Kinsley continues, “The stock market leaves money on the table waiting for ‘private equity’ to swoop down and pick it up.” Depending on how literally one wants to read Kinsley, this could be considered a true statement. But the act of spotting and then “picking up” this (potential) value is, in fact, the process by which that market moves toward greater efficiency. What Kinsley misses in private equity’s swoop is the value added after the purchase. Once in the buyers’ control the vast majority of companies go through restructuring—a process that often is slow and laborious when the company is publicly held. Restructuring is based on a plan devised by those who acquire the stock. That accounts for the different prices: the value of assets does not flow from their mere physical nature but from ideas about how they might be used. Assets held under one set of ideas are not equal in value to the same assets held under another set. Someone with a keener imagination about a company’s potential is often able to buy the company at what later looks like a bargain price from someone with a less-keen imagination. There’s nothing suspect about that.

Is there value added in leveraged buyouts? One way to assess this is to look at the companies when they are reintroduced as IPOs (initial public offerings), a process known as a reversed leveraged buyout (RLBO). According to research by Josh Lerner of Harvard and Jerry Cao of Boston College, “Reverse LBOs appear to consistently outperform other IPOs and the stock market as a whole. The positive returns appear to be economically and statistically meaningful. Moreover, there is no evidence of a deterioration of returns over time, despite the growth of the buyout market: RLBOs performed strongly in the late 1980s, the mid-1990s, and the 2000s.” To reach these findings, Lerner and Cao analyzed 496 RLBOs between 1980 and 2002. Lerner says that his and Cao’s findings are “inconsistent with many of the claims in the press.” Perhaps they had a certain Post columnist in mind.

So once the fruit of the private-equity–led restructuring is allowed to ripen, we more often than not see that the process has yielded value for the company, for investors, and for the economy as a whole, which now has a more efficiently run company in its midst. Some in the press are quick (and right) to point out many of the unseemly practices of some private-equity groups, but it appears that these cases are isolated.

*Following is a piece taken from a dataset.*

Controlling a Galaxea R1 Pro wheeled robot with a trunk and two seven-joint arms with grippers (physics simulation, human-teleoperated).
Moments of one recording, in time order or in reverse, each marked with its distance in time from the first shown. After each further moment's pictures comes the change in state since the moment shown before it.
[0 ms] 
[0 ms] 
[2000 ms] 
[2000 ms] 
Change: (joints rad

Moving beyond the evidence, let us suppose for a moment that Kinsley is correct, that markets can’t accurately price company shares and that private equity yields no benefits. What mechanism does Kinsley propose for getting prices “right”? On this point he is silent. It’s hard to image government regulators with better knowledge than market traders. No, it’s impossible. For all the faults of private equity, indeed, for all the faults of any human endeavor, it’s hard to see how handing power over to the corporatist state would help.

I’d like to return to two earlier statements Kinsley made in the piece. The first, as previously mentioned, is that some things “masquerade as capitalism at work and claim its virtues, but aren’t. . . .” Astoundingly, two sentences later, Kinsley remarks, “To all appearances, the stock market is capitalism operating under near-laboratory conditions.” Can he really mean the American stock market? The financial sector in the United States, despite what the media reports, is so highly regulated that it’s hard to term it private. This is not a tale of America ‘s most persecuted minority, but rather a more twisted saga of big business and big government in collusion. North Korea the American economy is not, but let’s not delude ourselves into thinking any aspect of our markets is laboratory-like.

Kinsley studied economics at Harvard, which perhaps explains his willingness to wade into economic and financial matters. But he obviously didn’t learn much about the economics of the stock market there, which indeed explains why this column was so dreadfully bad.